Che cosa vogliono i Repubblicani che stanno negando il voto a McCarthy? Intanto una netta riduzione del potere dello Speaker e poi, sostanzialmente, altre tre cose.
La prima, e di gran lunga la più importante, è che il nuovo speaker della Camera non sia un prodotto di quell’establishment nel quale intravedono l’origine di buona parte dei problemi del Paese. Sotto questo punto di vista, McCarthy con i suoi sedici anni di esperienza washingtoniana e una più che evidente propensione al negoziato e al compromesso, tanto da aver già accondisceso a molte delle richieste sollevate dai suoi oppositori, rappresenta un qualcosa d’inaccettabile, vale a dire un professionista della grande politica al quale non si può davvero concedere la propria fiducia.

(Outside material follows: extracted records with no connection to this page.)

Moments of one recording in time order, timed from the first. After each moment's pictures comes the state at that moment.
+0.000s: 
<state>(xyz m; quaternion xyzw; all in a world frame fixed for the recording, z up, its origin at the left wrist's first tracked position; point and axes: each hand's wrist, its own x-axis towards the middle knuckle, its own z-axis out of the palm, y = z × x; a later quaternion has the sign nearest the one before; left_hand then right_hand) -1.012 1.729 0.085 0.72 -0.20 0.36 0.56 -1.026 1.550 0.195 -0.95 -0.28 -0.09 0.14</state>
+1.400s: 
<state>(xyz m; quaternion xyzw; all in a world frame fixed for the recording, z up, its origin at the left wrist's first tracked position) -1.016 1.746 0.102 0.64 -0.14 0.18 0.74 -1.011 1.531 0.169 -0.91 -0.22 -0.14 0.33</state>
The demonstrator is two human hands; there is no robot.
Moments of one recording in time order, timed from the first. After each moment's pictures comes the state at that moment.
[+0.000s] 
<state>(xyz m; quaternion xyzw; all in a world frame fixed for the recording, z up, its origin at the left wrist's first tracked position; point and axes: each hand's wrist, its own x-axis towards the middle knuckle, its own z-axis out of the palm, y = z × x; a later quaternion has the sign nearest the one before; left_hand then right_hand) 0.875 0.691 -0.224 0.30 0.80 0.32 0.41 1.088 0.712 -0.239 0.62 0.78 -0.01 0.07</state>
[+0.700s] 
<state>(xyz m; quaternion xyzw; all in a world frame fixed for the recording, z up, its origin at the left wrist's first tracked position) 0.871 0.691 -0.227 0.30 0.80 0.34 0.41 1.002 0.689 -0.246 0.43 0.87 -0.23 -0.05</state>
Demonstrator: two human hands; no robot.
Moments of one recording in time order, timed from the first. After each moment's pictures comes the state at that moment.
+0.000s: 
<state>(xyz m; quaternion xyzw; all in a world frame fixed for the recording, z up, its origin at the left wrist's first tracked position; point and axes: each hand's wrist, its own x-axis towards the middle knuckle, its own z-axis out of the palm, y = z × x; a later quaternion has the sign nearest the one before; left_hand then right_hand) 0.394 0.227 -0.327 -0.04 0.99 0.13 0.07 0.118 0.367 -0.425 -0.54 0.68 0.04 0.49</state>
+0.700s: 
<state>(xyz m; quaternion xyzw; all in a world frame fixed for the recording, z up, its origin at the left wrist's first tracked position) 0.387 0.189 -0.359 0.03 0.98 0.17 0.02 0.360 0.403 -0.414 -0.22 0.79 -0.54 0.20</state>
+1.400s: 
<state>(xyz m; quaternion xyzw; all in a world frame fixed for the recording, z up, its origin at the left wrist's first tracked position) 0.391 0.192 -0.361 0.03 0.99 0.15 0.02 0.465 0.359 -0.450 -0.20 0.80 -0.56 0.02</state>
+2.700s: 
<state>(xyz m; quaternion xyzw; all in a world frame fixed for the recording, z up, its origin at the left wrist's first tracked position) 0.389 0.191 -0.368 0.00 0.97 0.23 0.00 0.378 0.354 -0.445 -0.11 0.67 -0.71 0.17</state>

La seconda, in linea con quanto sostenuto caparbiamente durante l’ultima stagione elettorale da buona parte degli ambienti più conservatori del Paese, è che il nuovo speaker della Camera renda completamente disponibili al pubblico, riversandoli liberamente nel web, tutti i documenti, ma proprio tutti, riguardanti gli eventi del 6 gennaio 2021 e non solo quelli resi disponibili dal comitato d’inchiesta parlamentare i cui lavori sono di recente terminati.
La terza è che il nuovo leader della Camera istituisca una commissione d’inchiesta, sul modello di quanto fatto alla metà degli anni Settanta per investigare sulle attività della Central Intelligence Agency, per indagare sull’eventuale politicizzazione del Federal Bureau of Investigation e del Department of Justice e quindi sul ruolo sempre eventualmente svolto da questi due organi federali per influenzare l’esito delle tornate elettorali degli ultimi anni. Con buona pace delle sue promesse, e paradossalmente anche per via di esse, McCarthy non è visto dai Repubblicani che gli stanno negando il loro voto come l’uomo giusto affinché queste richieste siano esaudite completamente e in tempi veramente rapidi.

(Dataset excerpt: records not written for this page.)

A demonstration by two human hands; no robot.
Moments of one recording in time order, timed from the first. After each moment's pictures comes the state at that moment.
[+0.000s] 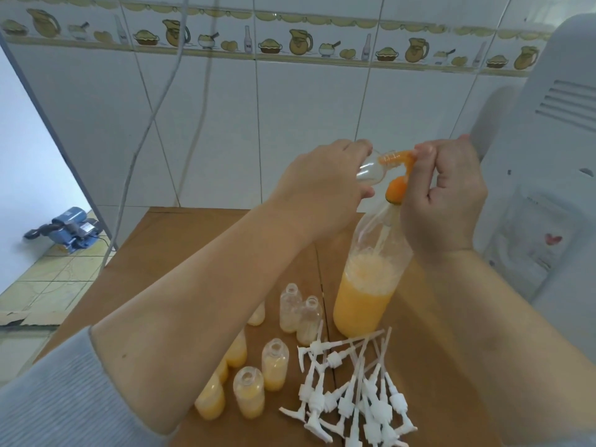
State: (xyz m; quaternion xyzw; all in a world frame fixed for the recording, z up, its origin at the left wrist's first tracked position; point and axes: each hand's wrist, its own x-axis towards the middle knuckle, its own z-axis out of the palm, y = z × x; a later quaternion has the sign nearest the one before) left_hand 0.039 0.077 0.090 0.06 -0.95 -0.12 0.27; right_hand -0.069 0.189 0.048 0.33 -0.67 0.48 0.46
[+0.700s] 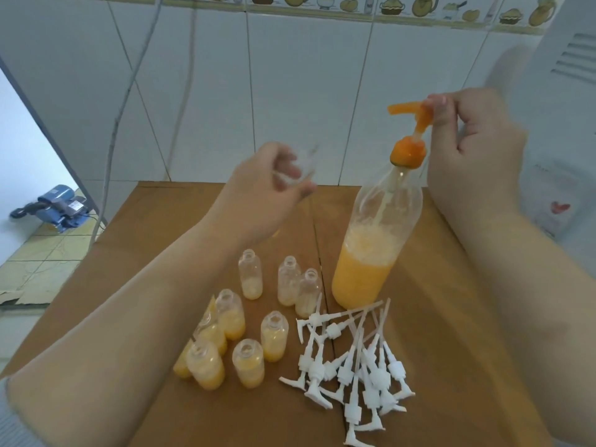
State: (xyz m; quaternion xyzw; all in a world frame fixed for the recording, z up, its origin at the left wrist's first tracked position) left_hand 0.077 0.038 0.035 0.16 -0.87 -0.38 0.27; right_hand -0.062 0.210 0.062 0.35 -0.73 0.44 0.37
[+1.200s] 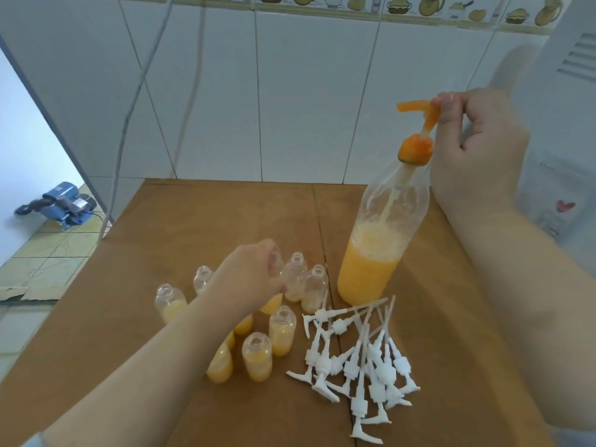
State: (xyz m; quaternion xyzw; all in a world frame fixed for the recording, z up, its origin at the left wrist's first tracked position) left_hand 0.114 0.037 -0.050 0.28 -0.92 -0.26 0.03; right_hand -0.061 0.204 0.059 0.34 -0.72 0.46 0.39
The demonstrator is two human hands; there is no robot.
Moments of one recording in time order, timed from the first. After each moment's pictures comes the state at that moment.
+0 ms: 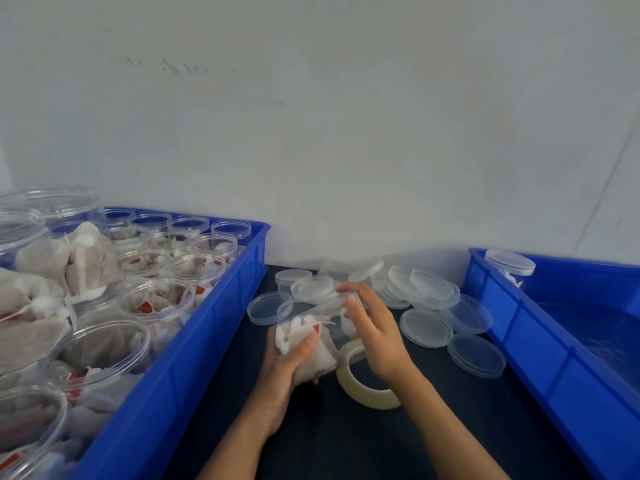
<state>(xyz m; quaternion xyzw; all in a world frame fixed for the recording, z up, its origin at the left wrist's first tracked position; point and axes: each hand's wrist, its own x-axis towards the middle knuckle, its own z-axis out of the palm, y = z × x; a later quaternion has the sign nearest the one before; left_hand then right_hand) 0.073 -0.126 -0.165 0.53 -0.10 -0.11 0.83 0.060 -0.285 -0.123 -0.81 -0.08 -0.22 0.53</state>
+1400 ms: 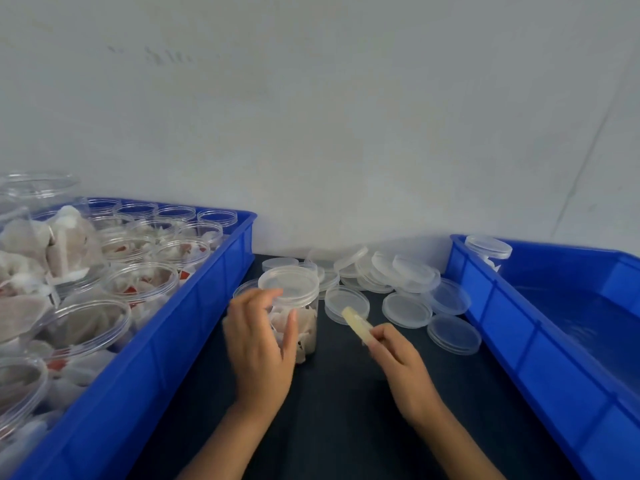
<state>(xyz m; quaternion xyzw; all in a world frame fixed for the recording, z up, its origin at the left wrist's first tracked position) 0.045 -0.138 -0.155 0.75 -0.17 0.49 0.41 -0.015 -0.319 -0.149 -0.84 0.04 -0.15 0.51</state>
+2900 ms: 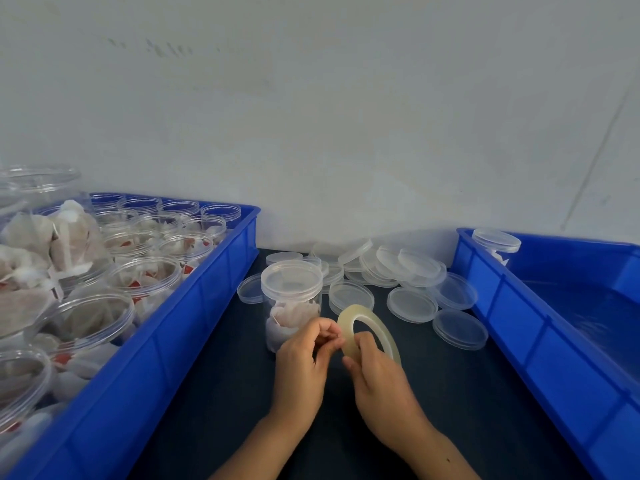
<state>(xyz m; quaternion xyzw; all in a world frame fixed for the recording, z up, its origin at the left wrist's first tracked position) 0.028 -0.166 -0.168 0.76 -0.27 0.25 0.54 -0.021 -0.288 -0.160 -0.93 -0.05 -0.16 0.32</state>
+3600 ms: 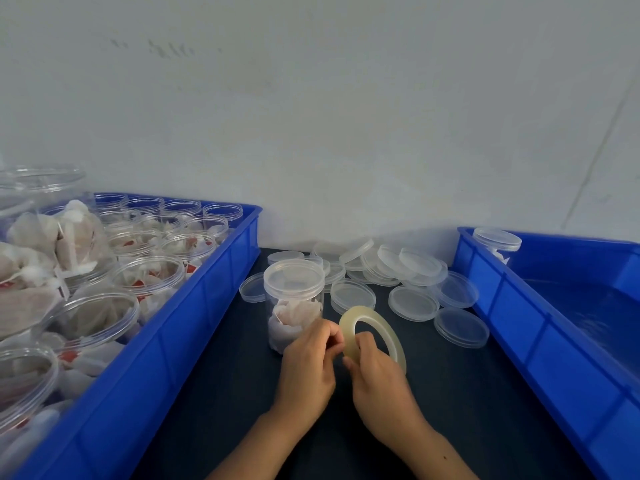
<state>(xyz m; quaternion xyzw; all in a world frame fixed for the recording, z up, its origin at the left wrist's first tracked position) 0.029 -0.164 -0.170 0.79 -0.30 0.24 0.47 -0.021 -0.282 -0.163 -0.94 -0.04 -0.15 0.30</state>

A questo punto, oltre che cambiare le regole, passando dalla fin qui necessaria maggioranza assoluta a una prospettata maggioranza relativa, è difficile immaginare cos’altro potrà mai fare McCarthy per realizzare questa sua ambizione, posto che anche la possibilità di una convergenza di voti repubblicani e democratici sul rappresentante repubblicano del Nebraska Fred Upton, uno dei pochi Repubblicani che pur avendo votato a favore dell’impeachment dell’ex presidente repubblicano Donald Trump è ancora al Congresso, sembra aver sortito alcuno effetto sui suoi oppositori. E questo perché, qualsiasi accordo con i Democratici non sarebbe indolore, posto che non potrebbe non costargli concessioni come la presidenza di ben più di una commissione parlamentare.

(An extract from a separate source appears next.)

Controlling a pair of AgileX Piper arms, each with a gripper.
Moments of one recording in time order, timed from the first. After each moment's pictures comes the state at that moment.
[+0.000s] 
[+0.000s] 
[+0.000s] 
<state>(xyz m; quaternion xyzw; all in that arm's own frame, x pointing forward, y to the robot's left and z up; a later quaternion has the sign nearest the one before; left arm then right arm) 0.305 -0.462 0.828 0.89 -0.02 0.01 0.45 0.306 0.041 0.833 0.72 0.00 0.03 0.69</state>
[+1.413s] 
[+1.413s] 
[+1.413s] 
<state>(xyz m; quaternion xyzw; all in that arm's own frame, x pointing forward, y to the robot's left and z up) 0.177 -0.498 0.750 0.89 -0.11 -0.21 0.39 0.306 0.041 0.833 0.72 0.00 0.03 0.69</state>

In definitiva, quello in questi giorni offerto dal Partito Repubblicano è un ammirevole esempio di come funziona una forza politica in una democrazia parlamentare quando non evolve in una più o meno esplicita oligarchia. Sebbene non succedesse più dal 1923, non è certo la prima volta che la dialettica interna a uno dei grandi protagonisti del bipartitismo statunitense richiede molte sessioni di voto per determinare l’identità di uno speaker della Camera che, secondo quanto indicato dalla Costituzione, non deve necessariamente essere un parlamentare, cosa questa che dischiude la possibilità di grandi colpi di scena, quali, tra tutti, anche la candidatura di Donald Trump.